Coming from a working-class background, Danijela didn't have many career options, but she was determined to succeed at whatever she did. She originally dreamed of becoming an architect, but later decided to pursue a career in civil engineering. After completing her Bachelor of Arts degree, she quickly found a job.

Today, Danijela is married with two children. She shares domestic chores and childcare duties with her husband, without which it would be almost impossible for her to compete with predominantly male colleagues in her field of work.

“I constantly have to be better than the men, to prove myself,” says Danijela. “This often means working 16 hours per day, and on weekends as well. And there are still times when I am told I don’t know anything because I am a woman.”


"I simply won’t give up!"

Danijela’s firm has more than enough clients, fortunately, and doesn't even have to advertise its services. Although she admits that she feels overstretched sometimes. “Sport taught me discipline and instilled in me this fighting spirit,” she says with a grin. “I simply won’t give up!”

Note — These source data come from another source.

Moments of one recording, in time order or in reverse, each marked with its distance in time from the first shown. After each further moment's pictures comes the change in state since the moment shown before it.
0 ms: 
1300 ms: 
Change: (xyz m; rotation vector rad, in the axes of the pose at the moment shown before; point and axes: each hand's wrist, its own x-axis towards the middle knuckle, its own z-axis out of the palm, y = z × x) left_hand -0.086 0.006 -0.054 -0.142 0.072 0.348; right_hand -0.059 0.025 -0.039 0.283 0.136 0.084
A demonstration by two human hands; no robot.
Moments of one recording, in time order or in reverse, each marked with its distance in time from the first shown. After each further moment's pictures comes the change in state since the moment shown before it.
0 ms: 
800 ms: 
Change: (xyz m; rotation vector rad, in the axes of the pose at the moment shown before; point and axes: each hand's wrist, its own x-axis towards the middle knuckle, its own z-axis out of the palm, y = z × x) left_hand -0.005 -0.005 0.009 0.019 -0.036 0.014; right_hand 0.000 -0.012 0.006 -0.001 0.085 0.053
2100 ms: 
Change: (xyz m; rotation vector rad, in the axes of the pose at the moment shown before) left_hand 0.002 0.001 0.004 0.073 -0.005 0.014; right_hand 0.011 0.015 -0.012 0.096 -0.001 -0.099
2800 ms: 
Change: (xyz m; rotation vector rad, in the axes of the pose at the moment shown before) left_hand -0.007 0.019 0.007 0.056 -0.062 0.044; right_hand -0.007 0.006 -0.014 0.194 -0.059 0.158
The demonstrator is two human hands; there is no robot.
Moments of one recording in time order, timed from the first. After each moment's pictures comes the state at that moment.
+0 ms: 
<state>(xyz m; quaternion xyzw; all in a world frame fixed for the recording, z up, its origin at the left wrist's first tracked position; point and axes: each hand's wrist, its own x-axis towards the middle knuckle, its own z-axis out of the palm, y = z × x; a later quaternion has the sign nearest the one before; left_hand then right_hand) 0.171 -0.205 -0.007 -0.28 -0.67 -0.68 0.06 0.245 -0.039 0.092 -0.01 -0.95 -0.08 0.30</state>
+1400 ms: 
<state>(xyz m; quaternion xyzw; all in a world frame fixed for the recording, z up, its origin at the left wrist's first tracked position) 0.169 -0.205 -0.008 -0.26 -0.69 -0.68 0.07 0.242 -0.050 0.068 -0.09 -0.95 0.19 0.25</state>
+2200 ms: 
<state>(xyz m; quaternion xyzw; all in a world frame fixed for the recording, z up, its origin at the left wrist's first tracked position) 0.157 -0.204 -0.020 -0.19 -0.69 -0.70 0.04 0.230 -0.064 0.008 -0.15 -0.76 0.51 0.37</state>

Danijela succeeded though sheer determination and hard work. She managed to overcome many of the bottlenecks that prevent women from starting their own businesses and becoming entrepreneurs in Croatia.

Social norms were certainly part of the challenge for Danijela, but like other Croatian women, she faced additional constraints including an absence of affordable business development services, lack of financial and social capital, and an absence of institutions and networks that give women a collective voice in the marketplace and in the community. Women are also reluctant to enter, or reenter, the labor market because of unaffordable or inaccessible childcare services.

A forthcoming World Bank report, Investing in Opportunities for All: Croatia Country Gender Assessment, recommends a whole-of-government approach to addressing these gender barriers, which would entail national and municipal governments providing a supportive environment for women’s entrepreneurship. With greater opportunities and gender equality, more women in Croatia will be able to follow in Danijela’s footsteps.